There is a small strata of Hollywood deal-making where who’s behind a project – and with whom the programmer gets to align itself – carries more weight than the specifics. That would seem to define Meghan, Duchess of Sussex and Prince Harry’s producing arrangement with Netflix, which bears fruit this week with “Heart of Invictus,” a docuseries about the games devoted to wounded, ill and injured veterans.
The streaming giant’s 2020 partnership with the Duke and Duchess of Sussex clearly appeared to be modeled after its relationship with Barack and Michelle Obama’s production company, Higher Ground. Indeed, the Daily Mail snidely observed that the two agreements were so similar Netflix CEO Ted Sarandos “didn’t bother to supply new quotes for the press release,” basically repeating how thrilled Netflix was to be in business with the couple.
Like the Obamas, who have earned an Oscar and an Emmy for their output, Harry and Meghan appear to be intent on carving out a footprint in uplifting, prosocial programming, or what has in the past been referred to (derisively, at times) as “broccoli TV” – that is, productions that are ostensibly good for you, if lacking in commercial sizzle.
The beauty of a service like Netflix, of course (or other pay-TV enterprises), is that they can afford to bankroll a certain number of projects within that category, realizing that the publicity and prestige from their association with high-profile figures will justify the investment, diminishing the significance of how many people watch.
Enter “Heart of Invictus,” a clear passion project for Prince Harry, who plays a prominent role in the five-part production alongside individual stories culled from the more than 500 athletes representing 17 countries who took part in the 2022 games at The Hague in the Netherlands.
Prince Harry sends support message to Invictus Games participants
Director Orlando von Einsiedel alternates between the competitors and their personal struggles and the logistics of the games as they resume after being postponed due to Covid, with the added degree of difficulty of the increasingly dire situation in Ukraine.
While the format echoes the Paralympics, the focus on veterans also recalls documentaries such as HBO’s “Alive Day Memories: Home from Iraq,” which showcased military personnel dealing with the aftermath of injuries suffered during the war.
The primary emphasis, though, is on the healing and motivating aspects of sports, with Harry calling the games a demonstration of “the power of the human spirit,” assisting the participants in “being the best version of yourself.”
It’s easy to sound cynical about celebrities lending their names to such noble undertakings, and considerably harder to maintain that posture listening to the athletes from around the world discuss the games’ importance to them and their families, embracing its message of resilience and hope.
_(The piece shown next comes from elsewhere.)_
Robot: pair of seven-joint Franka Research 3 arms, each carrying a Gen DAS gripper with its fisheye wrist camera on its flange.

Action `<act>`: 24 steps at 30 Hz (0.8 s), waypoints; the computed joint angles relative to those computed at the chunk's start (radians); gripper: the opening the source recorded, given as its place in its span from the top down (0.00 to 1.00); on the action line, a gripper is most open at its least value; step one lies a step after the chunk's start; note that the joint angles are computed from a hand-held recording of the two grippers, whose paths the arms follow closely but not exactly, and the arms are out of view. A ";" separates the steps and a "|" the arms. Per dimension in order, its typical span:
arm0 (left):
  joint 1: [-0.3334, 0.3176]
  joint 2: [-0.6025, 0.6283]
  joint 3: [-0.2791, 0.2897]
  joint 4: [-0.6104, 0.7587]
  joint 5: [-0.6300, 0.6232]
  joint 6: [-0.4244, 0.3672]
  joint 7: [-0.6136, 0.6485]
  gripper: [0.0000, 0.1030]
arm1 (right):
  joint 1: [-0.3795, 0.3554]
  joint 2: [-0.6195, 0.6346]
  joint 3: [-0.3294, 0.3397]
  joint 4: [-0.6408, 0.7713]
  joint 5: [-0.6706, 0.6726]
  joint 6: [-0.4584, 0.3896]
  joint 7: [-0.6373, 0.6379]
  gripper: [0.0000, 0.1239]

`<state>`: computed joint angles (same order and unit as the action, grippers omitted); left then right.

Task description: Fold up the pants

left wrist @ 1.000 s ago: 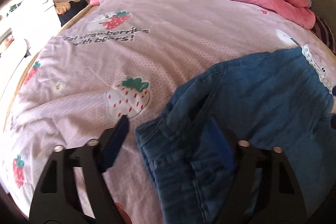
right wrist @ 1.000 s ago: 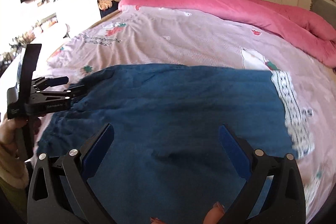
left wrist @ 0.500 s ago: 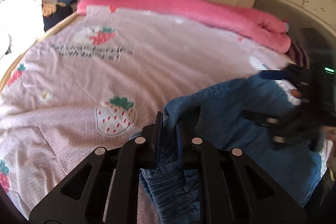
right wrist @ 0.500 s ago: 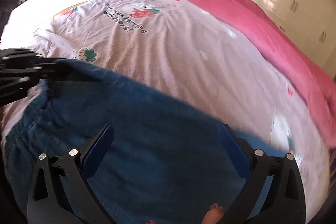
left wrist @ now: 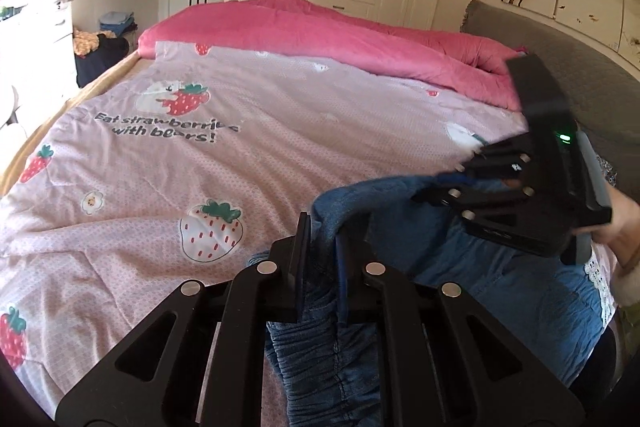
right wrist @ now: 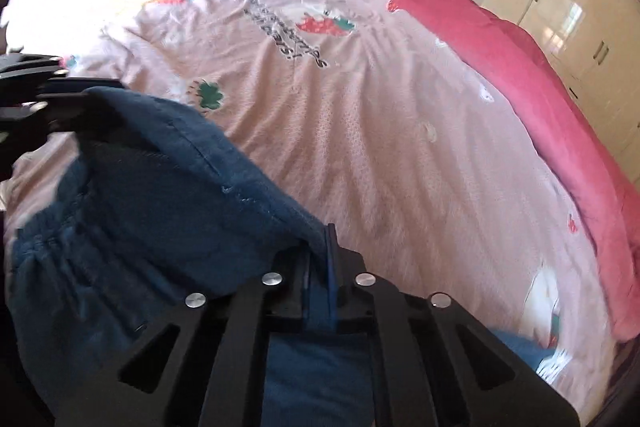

“Wheelchair rugby saved my life,” says Julien Allen, a member of the UK team, while South Korean cyclist Na Hyeongyoon speaks of being emboldened to venture out thanks to his involvement, when disabled people in his country tend to “hide themselves away.”
Like the athletes, for whom just competing is a victory in itself, Netflix no doubt saw dividends simply being in business with Harry and Meghan, and lavishing five hours on this material reflects that starry-eyed outlook. Yet even with that disclaimer, there are moments in “Heart of Invictus” where one has to be pretty heartless not to get a bit choked up, and it’s hard to question that its heart is in the right place.
“Heart of Invictus” premieres August 30 on Netflix.